Briana Gary ’23 (Geography) at the Sojourner Truth Library

SUNY New Paltz students Briana Gary ’23 (Geography) and Anayathsyn Castillo ’24 (Sociology) are part of a small team of Ulster County youth leaders who have been working for more than a year to secure a day of remembrance for abolitionist icon Sojourner Truth, who was born near Kingston, New York.

Now, they get to see the results of their efforts: The City of Kingston Common Council, the Town of Esopus and the Ulster County Legislature have all approved resolutions designating Nov. 26 as Sojourner Truth Day, commemorating her death on that date in 1883.

To achieve this victory, Gary, Castillo and other activists came together via the nonprofit Kingston YMCA Farm Project to help make Sojourner Truth Day a reality.

They began their work last year after reading about Truth in “Stamped: Racism, Antiracism, and You: A Remix” by Ibram X. Kendi and Jason Reynolds during a book club they had together.

“It sparked discussion surrounding who she was,” she said. “She has such big local ties, and we wanted to get deeper into that.” 

As a Kingston native and Youth Empowerment Coordinator with the Farm Project, Gary worked with Castillo and their peers to organize that interest in Truth’s life into a local movement.
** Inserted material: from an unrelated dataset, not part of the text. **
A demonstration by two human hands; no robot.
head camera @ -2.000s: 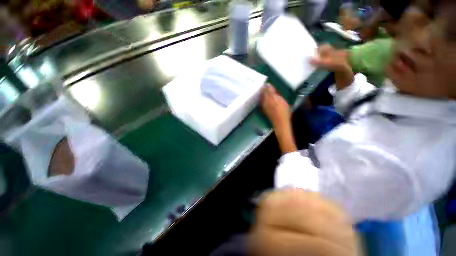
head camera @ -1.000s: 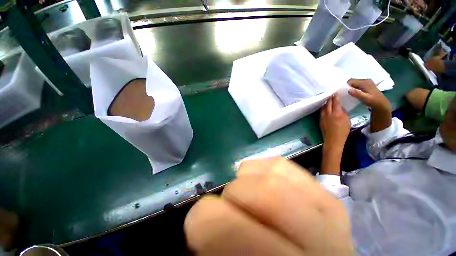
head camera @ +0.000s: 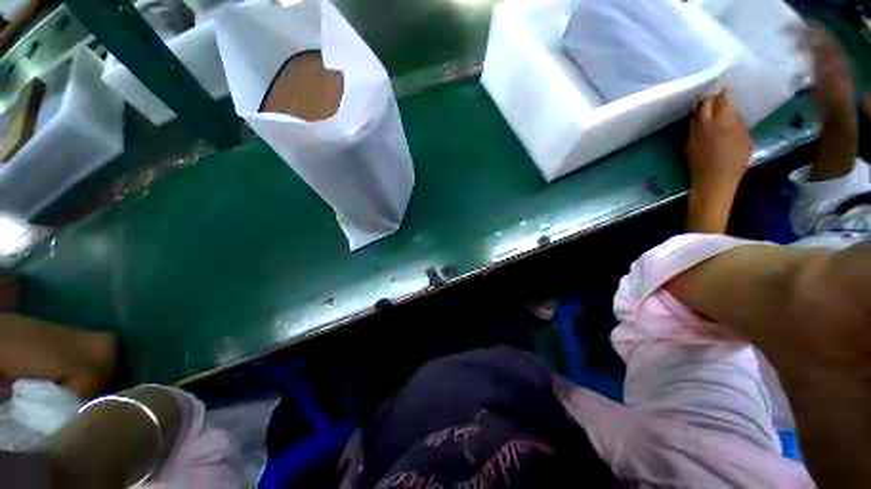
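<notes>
The whitish protective bag [head camera: 358, 158] stands on the green bench, open at its top, with the smooth brown end of the unit [head camera: 308, 86] showing inside. No hand touches it. My left wrist [head camera: 110, 441], with a shiny bangle, is at the bottom left; its hand runs out of the picture. My right forearm [head camera: 807, 329] is large and blurred at the right edge, and its hand cannot be made out.
The glossy green bench [head camera: 191, 277] runs across the view. A white foam box [head camera: 573, 129] holds a wrapped unit at the upper right, with a neighbour's hand [head camera: 721, 143] at its edge. Foam boxes [head camera: 67, 143] and a green upright [head camera: 158, 67] are at left. Another hand [head camera: 57, 353] rests lower left.
The view has tilted down and shifted, so the bag and foam box sit higher and farther right. The blurred fist close to the camera has left the middle; a forearm shows at right.
</notes>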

“We had so much support from the community and local officials along with learning so much about Sojourner Truth and her legacy,” Gary said. “It feels kind of surreal. There’s a lot of work that went into it, and it just feels really good to honor her in this way.”
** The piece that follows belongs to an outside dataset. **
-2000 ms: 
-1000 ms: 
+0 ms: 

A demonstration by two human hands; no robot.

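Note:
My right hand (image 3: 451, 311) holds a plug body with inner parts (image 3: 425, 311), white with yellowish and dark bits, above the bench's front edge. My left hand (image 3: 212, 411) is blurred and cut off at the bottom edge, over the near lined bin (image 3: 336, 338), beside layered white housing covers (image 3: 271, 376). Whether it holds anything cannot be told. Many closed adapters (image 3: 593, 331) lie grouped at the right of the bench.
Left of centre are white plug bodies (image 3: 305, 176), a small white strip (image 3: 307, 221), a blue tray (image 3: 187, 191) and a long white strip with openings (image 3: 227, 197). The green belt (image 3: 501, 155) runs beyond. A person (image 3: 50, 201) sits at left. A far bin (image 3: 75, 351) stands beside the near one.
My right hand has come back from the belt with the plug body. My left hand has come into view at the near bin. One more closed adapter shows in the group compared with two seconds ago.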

The advocates also worked to share their experience with peers on campus. As students in the History Department’s Community, Memory, and Historical Practice internship seminar this fall, they further explored Truth’s life and work, presenting their findings shortly before the Thanksgiving holiday.

“I found [Truth] so inspirational because of her strength and resilience to continue fighting for herself, her family, and her people during a period where Black women had little to no power,” Castillo said.
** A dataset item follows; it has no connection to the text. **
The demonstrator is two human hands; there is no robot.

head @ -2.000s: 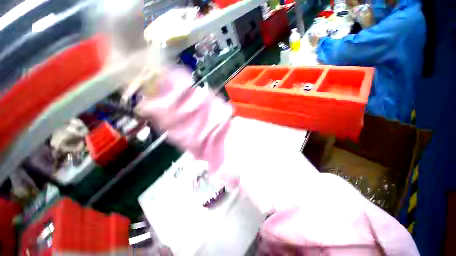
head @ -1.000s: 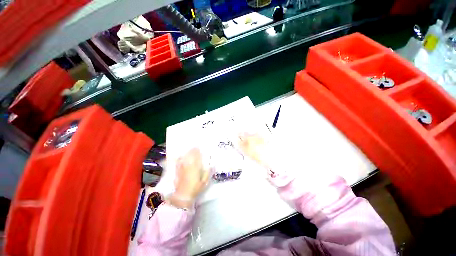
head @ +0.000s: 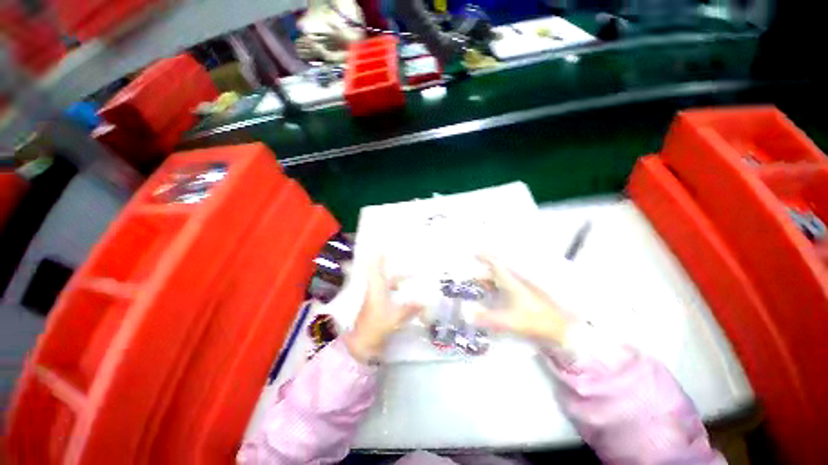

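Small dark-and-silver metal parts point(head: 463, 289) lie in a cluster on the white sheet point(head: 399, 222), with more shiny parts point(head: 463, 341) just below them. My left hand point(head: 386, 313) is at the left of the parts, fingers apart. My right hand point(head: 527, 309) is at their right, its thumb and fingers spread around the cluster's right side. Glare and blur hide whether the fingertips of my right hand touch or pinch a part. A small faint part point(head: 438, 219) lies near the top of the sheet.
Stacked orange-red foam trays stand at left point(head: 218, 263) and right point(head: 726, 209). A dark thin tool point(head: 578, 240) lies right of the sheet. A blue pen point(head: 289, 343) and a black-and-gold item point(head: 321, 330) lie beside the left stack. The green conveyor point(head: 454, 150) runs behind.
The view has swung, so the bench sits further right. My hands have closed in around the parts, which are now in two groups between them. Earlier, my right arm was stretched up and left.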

“She was so iconic,” Gary added. “She’s a mother, she escaped to freedom with her infant daughter. She freed her son from slavery. She gave incredible speeches.”

While they secured an initial goal with the Sojourner Truth Day proclamations in Ulster County, Gary and Castillo are continuing to draw attention to the human rights activist’s legacy. They hope to expand Sojourner Truth Day as a statewide day of remembrance, and are also collaborating on a project to replace outdated language about Truth on a plaque outside the Ulster County Courthouse, where in 1828 Truth fought for her son to be freed from slavery.

[UPDATE, Dec. 1: New York State Senator Michelle and Assemblymember Kevin Cahill ’77 (Political Science) have announced legislation designating Nov. 26 of each year as Sojourner Truth Day in the State of New York.]

“There’s a lot more work to be done that I plan on being a part of,” said Gary.

More information on Sojourner Truth’s life and work is available through this special collection at the Sojourner Truth Library.


Thinking about other ways you can honor Truth’s legacy? Castillo, Gary and their partners at the Kingston YMCA Farm Project are asking the community to consider some of these actions:

Visit Sojourner Truth statues in Ulster County in Port Ewen, the Town of Esopus or in Highland at the Walkway Over the Hudson;

Take a walk on the Sojourner Truth Trail at Shaupeneak Ridge;

Read books about Sojourner Truth like “The Narrative of Sojourner Truth” and James Ransome’s children’s book “My Name is Truth: The Life of Sojourner Truth;”

Have bookstores and libraries create displays with Sojourner Truth books so people can gain knowledge about her;

Critique the language used when talking or reading about enslaved people;

Share what you have learned with friends and loved ones;

Donate to the Library at the A.J. Williams Myers African Roots Center;

Support Black-owned businesses (an internet search for Black-owned businesses in the Hudson Valley brings up many sources);

Listen to a podcast about Sojourner Truth;

Use the hashtag #SojournerTruthDay to share the ways she has been honored by those participating.